En outre-et les missionnaires arrivés les premiers sur le terrain le savent bien-on peut dire qu’un minimum d’expérience familiale est requis pour une compréhension du christianisme: le langage de la Révélation fait souvent appel aux termes et aux réalités de la famille au point qu’une méconnaissance des valeurs de la vie familiale rendrait plus malaisée la présentation du message de la foi.

Avec le thème de la famille, celui de la formation et du rôle des laïcs a fait l’objet de la plus grande partie de vos réflexions au cours de ces dernières années. Il est opportun d’en dire un mot à la veille du Synode des Evêques qui approfondira cette question.

La formation d’un laïcat capable de rendre compte de sa foi chrétienne et capable aussi de remplir son rôle de levain dans la pâte en s’insérant dans les structures socioprofessionnelles du pays, est assurément une tâche qui requiert tous vos soins.

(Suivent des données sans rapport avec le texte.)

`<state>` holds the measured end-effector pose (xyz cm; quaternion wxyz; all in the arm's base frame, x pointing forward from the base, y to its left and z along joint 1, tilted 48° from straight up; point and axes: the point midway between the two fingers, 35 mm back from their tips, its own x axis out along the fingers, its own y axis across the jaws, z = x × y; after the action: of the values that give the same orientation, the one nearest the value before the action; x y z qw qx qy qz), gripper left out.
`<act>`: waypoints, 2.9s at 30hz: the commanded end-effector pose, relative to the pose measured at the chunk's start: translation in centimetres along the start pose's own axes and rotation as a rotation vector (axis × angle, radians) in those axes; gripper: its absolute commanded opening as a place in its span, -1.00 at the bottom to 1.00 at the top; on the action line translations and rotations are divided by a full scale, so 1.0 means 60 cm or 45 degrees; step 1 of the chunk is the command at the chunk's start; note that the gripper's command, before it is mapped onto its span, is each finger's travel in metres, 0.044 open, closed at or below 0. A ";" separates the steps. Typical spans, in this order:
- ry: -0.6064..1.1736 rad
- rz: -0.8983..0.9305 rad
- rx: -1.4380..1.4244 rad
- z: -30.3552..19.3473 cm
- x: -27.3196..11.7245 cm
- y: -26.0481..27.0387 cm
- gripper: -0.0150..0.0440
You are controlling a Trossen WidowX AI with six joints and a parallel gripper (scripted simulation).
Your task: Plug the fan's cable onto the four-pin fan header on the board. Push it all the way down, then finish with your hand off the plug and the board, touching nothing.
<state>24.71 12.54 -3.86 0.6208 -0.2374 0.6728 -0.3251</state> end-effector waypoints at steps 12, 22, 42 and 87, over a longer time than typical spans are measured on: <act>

Vous manifestez le souci de construire l’Eglise selon l’esprit de Vatican II. Cela ne sera pas possible sans la coopération de tous les membres du Corps du Christ. De même que tout membre a besoin du Corps, le Corps a également besoin de tous ses membres. Permettre aux laïcs chrétiens d’approfondir leur foi et de traduire dans leurs actes les grandes intuitions et les élans du Concile Vatican II, voilà l’œuvre qui vous attend. La formation permanente des laïcs exige un effort catéchistique de toute l’Eglise, tendant, entre autres choses, à réduire toujours davantage la séparation entre la foi et la vie-une dichotomie que vous déplorez vous-mêmes parmi les baptisés.

Loin de restreindre leur engagement aux services proprement ecclésiaux, les laïcs, instruits comme il convient de la doctrine sociale de l’Eglise, doivent se sentir appelés à construire un monde plus adapté à la dignité humaine de chaque individu, à être d’authentiques éléments de progrès civique et moral dans la société à laquelle ils appartiennent, à promouvoir le développement économique tout en disant non à l’esclavage du matérialisme. En résumé, les laïcs, vous le savez, doivent s’efforcer de favoriser la promotion intégrale de l’homme et son insertion active dans la société.

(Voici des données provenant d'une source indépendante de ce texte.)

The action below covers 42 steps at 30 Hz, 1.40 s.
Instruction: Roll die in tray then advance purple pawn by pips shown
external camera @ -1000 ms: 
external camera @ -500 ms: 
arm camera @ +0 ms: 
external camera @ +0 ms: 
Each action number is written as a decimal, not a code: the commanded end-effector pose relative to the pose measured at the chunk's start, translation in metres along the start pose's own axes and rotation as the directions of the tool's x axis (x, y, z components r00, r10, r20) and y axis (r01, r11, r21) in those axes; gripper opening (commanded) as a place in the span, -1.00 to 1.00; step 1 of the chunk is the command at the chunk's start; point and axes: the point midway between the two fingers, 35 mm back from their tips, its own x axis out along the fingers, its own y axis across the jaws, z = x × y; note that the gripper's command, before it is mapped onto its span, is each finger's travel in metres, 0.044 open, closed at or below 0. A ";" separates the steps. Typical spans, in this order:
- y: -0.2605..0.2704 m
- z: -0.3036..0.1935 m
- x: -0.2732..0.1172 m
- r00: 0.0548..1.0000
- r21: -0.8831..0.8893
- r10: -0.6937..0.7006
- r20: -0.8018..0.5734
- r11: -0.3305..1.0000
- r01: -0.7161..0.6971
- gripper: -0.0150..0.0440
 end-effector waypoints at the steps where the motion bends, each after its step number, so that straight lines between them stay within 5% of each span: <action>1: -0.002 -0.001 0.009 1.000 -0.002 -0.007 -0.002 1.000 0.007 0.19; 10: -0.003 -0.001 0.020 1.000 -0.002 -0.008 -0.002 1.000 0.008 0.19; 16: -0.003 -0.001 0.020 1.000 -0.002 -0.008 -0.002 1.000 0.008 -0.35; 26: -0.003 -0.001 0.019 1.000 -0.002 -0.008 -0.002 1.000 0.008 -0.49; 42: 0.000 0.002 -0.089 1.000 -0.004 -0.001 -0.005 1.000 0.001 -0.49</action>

5. En continuant la structuration de vos communautés chrétiennes, il vous sera plus facile d’entraîner les fidèles à prendre leurs responsabilités. A cause du pluralisme religieux, on devra d’autant plus approfondir l’identité chrétienne que l’on est appelé à dialoguer et à collaborer avec ceux qui ne partagent pas la même foi. Le Concile Vatican II a tracé les voies d’un œcuménisme authentique et du dialogue interreligieux, respectueux à la fois de la recherche de la pleine vérité et des personnes qui professent leur foi.

Enfin, une pastorale adaptée est sans doute à envisager pour les touristes qu’attirent la beauté et le climat de vos îles.

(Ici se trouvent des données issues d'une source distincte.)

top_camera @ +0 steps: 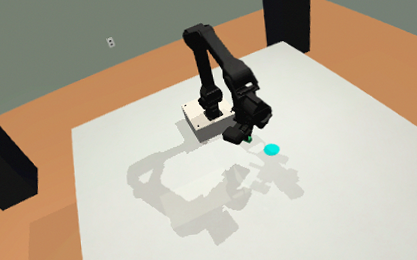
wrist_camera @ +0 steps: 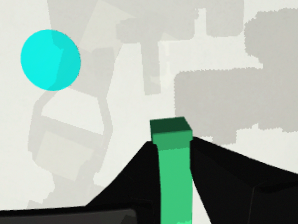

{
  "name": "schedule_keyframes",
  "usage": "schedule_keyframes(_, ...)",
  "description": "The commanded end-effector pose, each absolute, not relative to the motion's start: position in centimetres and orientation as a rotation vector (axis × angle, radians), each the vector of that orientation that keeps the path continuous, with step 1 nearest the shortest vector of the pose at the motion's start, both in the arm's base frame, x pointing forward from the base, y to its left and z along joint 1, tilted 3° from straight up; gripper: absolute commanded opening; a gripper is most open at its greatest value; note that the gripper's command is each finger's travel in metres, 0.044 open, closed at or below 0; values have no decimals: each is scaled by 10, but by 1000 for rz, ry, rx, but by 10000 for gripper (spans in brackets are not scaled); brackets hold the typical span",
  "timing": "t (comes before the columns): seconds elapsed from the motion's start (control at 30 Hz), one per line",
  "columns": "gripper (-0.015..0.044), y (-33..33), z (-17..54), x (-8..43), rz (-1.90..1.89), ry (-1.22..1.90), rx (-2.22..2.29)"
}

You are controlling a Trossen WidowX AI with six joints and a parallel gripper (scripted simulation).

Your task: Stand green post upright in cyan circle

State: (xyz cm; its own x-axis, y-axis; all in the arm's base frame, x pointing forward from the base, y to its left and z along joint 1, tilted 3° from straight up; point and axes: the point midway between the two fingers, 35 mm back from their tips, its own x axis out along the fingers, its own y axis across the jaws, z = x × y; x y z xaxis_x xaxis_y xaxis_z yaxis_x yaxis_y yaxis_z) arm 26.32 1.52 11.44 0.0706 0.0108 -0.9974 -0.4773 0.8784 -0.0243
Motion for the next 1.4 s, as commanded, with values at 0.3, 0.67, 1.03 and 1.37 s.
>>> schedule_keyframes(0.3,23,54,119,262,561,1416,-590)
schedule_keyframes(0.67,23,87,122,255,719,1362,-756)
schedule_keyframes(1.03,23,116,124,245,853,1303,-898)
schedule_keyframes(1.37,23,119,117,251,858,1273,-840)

6. Quant aux jeunes, qui forment une portion si importante de la population de vos diocèses et qui sont l’espoir de l’Eglise et du monde, ne manquez pas de leur présenter l’Evangile du Christ dans tout son dynamisme exigeant et de leur dire que le Seigneur appelle toujours à son service. Vous êtes bien conscients du besoin de futurs pasteurs sans pour autant renoncer à la nécessaire sélection des candidats au départ, veillant aux motivations, aux capacités, aux possibilités morales et spirituelles de ceux qui voudraient s’engager dans l’état ecclésiastique.

7. En terminant, je voudrais vous demander de transmettre mes salutations cordiales et mes encouragements aux prêtres de vos diocèses respectifs, aux plus âgés, qui souhaitent la relève et grâce à qui l’Eglise a pu grandir, et aux plus jeunes, qui ont besoin du soutien, de la compréhension affectueuse et de la prière de leurs communautés paroissiales.

Aux religieux et religieuses qui cherchent à présenter au monde l’idéal épanouissant de la “ sequela Christi ” en gardant toute leur liberté vis-à-vis des biens terrestres, j’adresse également mes salutations cordiales et mes vœux de progrès dans la recherche des biens du Royaume. Je les encourage aussi à faire progresser encore cette communion ecclésiale entre les diocèses, rendue plus perceptible par leur présence dans l’œuvre d’évangélisation.

De tout cœur, je vous bénis, vous et tous les fidèles de vos diocèses.